Built into every curated post
Defensive Analysis is not a separate product or an add-on. It is generated automatically for every piece of offensive tradecraft our curators publish to the feed. Open any curated post, expand the Defensive Analysis panel, and the brief is already there — structured, searchable, and ready to accelerate your next detection rule or hunt hypothesis.

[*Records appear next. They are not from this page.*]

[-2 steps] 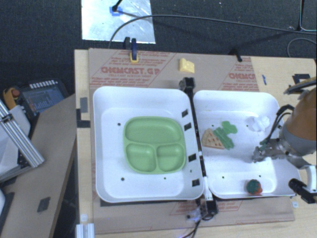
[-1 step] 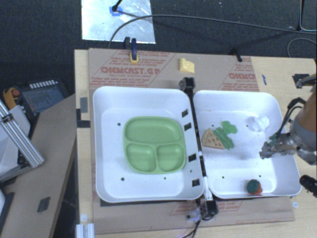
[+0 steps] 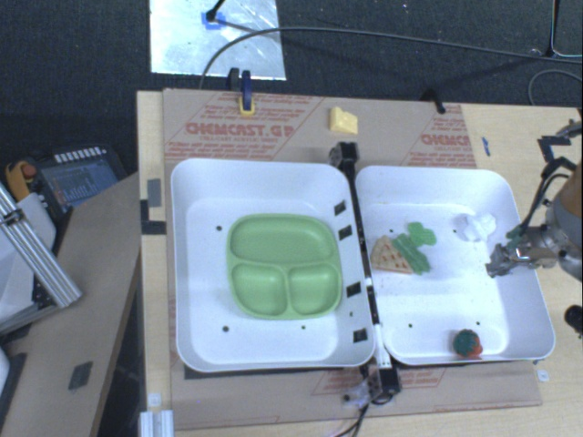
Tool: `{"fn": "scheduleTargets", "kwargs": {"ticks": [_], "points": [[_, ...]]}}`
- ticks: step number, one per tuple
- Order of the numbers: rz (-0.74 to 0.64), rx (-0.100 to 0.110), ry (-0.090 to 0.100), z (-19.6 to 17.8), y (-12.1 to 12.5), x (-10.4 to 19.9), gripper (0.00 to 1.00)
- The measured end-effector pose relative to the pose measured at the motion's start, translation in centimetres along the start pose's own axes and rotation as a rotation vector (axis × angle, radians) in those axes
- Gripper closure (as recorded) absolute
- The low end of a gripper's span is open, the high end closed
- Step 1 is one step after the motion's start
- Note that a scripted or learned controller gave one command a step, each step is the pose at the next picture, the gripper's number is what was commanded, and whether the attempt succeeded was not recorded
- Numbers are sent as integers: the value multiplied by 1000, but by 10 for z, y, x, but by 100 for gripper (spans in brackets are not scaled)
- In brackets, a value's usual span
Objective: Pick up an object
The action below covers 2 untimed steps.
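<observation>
In the right bin (image 3: 510,198) lie a tan waffle-patterned wedge (image 3: 392,254), a green leafy toy (image 3: 418,244) touching it, a small white crumpled object (image 3: 475,227) near the right wall, and a green and red ball (image 3: 467,342) near the front edge. My gripper (image 3: 504,259) hangs at the right bin's right side, just below and right of the white object, apart from it. Nothing shows between its fingers.
The left bin (image 3: 196,198) holds a green divided plate (image 3: 282,265). A yellow block (image 3: 343,120) rests on the cardboard behind the bins. Black clips run along the seam between the bins. Cables and a foil sheet (image 3: 217,24) lie at the back.
</observation>
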<state>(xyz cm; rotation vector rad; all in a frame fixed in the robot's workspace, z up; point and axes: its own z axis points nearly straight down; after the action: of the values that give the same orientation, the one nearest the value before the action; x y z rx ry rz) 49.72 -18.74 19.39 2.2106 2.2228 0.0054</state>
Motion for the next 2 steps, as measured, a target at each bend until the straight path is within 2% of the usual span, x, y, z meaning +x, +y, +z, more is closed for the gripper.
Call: {"fn": "scheduleTargets", "kwargs": {"ticks": [1, 2], "points": [[0, 1, 0, -33, 2, -1, 100], [-4, 3, 3, -29, 27, 40, 100]]}}
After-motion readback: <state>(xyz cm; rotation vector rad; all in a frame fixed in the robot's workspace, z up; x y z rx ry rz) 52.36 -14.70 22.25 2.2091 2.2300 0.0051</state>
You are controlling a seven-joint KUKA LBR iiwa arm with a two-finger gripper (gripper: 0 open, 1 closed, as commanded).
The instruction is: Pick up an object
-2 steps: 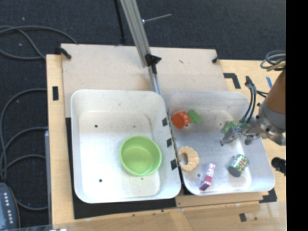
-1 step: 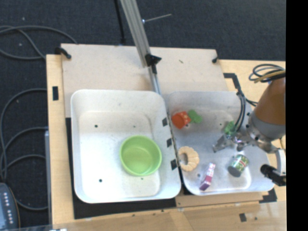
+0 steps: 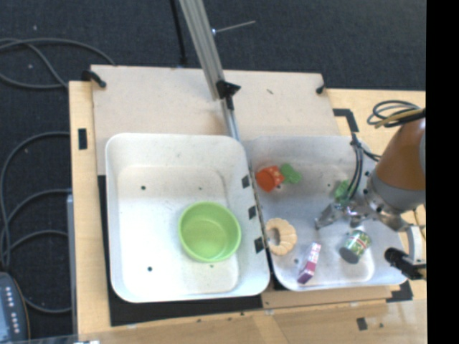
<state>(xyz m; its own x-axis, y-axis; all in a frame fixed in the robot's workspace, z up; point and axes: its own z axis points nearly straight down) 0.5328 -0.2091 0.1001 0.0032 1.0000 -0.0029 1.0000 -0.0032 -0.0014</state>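
Gripper looks spread, holding nothing. The can sits just right of it, green piece above; a sloppy descent probably just shoves them aside.

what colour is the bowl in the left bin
Light green; the bowl shows clearly in the camera view, sitting in the left bin.
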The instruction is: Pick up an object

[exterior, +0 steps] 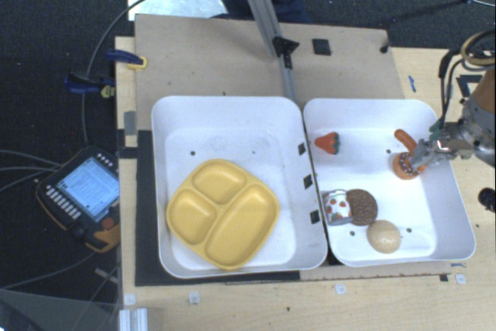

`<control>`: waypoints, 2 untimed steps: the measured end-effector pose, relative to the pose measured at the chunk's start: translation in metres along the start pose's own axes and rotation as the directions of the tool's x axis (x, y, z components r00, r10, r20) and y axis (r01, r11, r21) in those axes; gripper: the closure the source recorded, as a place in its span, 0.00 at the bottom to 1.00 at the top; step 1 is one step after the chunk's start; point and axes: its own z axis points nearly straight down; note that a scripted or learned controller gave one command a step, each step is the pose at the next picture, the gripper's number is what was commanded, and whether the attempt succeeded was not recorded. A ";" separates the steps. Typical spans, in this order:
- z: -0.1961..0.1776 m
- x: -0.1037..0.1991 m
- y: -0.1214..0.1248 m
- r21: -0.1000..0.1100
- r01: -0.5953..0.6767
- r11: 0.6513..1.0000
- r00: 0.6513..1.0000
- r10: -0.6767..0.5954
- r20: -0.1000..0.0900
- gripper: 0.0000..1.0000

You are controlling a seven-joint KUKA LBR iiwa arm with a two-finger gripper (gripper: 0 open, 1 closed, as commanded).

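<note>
Landmark: right bin [446, 190]. Gripper [421, 157] sits over its far right part, directly above an orange-red item [404, 165] there; can't tell if it's gripped. Strawberry [328, 143] near the bin's far left corner. Brown cookie-like disc [362, 206], small patterned item [336, 207] and tan ball [384, 236] clustered at its near side. Left of it, the left bin [174, 128] holds a yellow divided plate [223, 212].

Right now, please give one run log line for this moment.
claw: low in right white bin | at: orange ladle-shaped toy | grasp: unconfirmed | yellow divided plastic plate: left bin
</note>
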 end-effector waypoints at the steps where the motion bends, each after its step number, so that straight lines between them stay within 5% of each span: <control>1: 0.005 0.045 0.018 0.000 0.005 1.000 1.000 -0.005 -0.002 1.00; 2: 0.010 0.100 0.031 0.000 0.006 1.000 1.000 -0.006 -0.002 1.00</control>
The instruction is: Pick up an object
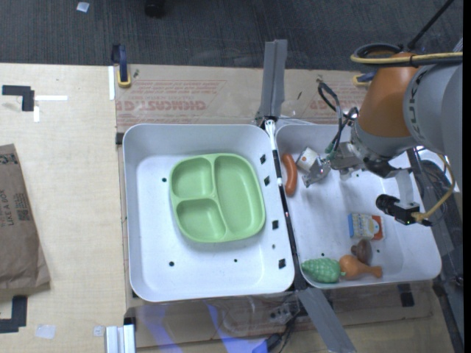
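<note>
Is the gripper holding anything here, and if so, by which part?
Cannot be told. The gripper sits low in the right bin, beside the sausage and a small white cube; no object is visibly gripped.

A pale wooden bench (66, 109) fills most of the view from above, with dark carpeted floor (221, 13) behind its far edge. Two shallow white bins sit on it side by side, touching along their inner edges. The left bin (147, 271) is the larger in view; the right bin (324, 226) lies just beside it, nearer the arm. A flattened sheet of brown cardboard with red lettering (191, 98) lies under the bins' far side. At the bench's left edge rests a brown paper bag (18, 219), lying flat, well apart from the bins. Small black corner marks (18, 94) and a strip of white tape (51, 99) sit near the far left corner.
</note>
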Motion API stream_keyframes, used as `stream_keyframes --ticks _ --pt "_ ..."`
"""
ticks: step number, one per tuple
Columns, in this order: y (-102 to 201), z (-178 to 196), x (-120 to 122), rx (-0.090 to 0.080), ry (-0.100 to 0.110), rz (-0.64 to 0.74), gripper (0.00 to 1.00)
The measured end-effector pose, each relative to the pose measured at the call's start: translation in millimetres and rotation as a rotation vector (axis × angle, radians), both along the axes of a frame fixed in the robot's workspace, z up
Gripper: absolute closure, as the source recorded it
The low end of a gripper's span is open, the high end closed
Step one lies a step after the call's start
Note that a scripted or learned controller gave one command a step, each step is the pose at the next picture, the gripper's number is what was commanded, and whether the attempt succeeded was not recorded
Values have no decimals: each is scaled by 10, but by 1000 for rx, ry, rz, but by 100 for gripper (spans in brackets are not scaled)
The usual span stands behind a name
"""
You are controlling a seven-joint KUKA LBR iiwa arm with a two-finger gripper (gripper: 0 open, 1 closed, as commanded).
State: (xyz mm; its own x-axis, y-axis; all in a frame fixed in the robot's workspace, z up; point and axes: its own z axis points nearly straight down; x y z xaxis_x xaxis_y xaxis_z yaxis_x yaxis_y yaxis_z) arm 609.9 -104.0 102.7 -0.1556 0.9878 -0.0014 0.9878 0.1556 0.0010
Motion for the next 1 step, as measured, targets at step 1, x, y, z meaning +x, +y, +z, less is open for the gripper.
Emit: stream_keyframes --ticks 1 --pt "-137 -112 29 1 1 -37 0"
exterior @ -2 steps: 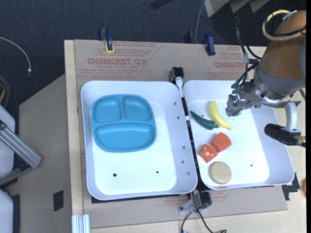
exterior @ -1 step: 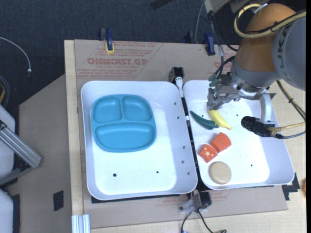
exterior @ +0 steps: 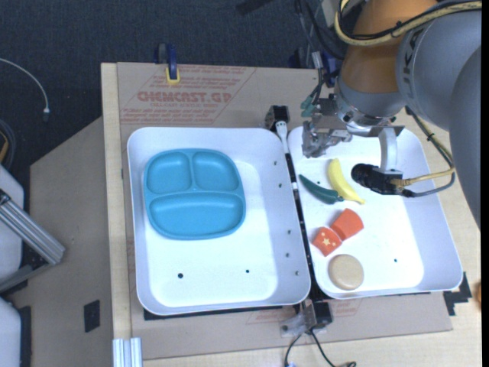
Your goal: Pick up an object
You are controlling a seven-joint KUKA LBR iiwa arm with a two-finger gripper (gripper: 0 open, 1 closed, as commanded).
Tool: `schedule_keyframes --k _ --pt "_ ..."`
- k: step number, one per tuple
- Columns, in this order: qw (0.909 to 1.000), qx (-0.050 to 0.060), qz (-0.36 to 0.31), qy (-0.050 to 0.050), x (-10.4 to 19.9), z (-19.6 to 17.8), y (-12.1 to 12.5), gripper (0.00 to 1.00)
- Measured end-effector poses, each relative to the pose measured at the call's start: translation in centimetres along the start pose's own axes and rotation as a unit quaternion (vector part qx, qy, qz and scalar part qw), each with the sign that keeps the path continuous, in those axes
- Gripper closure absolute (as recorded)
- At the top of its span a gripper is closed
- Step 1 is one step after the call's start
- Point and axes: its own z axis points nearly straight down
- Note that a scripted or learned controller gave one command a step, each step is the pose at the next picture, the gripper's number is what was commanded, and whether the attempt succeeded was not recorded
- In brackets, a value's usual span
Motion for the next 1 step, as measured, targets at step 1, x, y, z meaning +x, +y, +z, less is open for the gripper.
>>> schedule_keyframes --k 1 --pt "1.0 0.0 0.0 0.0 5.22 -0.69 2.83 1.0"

Every Defensive Analysis brief is fully indexed. You can search across all briefs for a specific event ID, technique, tool name, or artifact type and find every curated post where it surfaces — turning the feed into a queryable knowledge base for your detection engineering or red team operations.
A starting point, not the final word
Defensive Analysis is entirely AI-generated. It is designed to give your team a significant head start — not to be copy-pasted into production detections without review. Treat every brief as a draft that needs human validation: verify IOCs against your telemetry, confirm event IDs match your logging configuration, test detection logic in your environment before deploying, and validate YARA rules with yara -C before retrohunting. The confidence labels, deployment tiers, and validation summaries are there to help you triage, but your analysts remain the final authority.
Stay ahead of the tradecraft. We will keep curating the offense. Defensive Analysis accelerates the defense.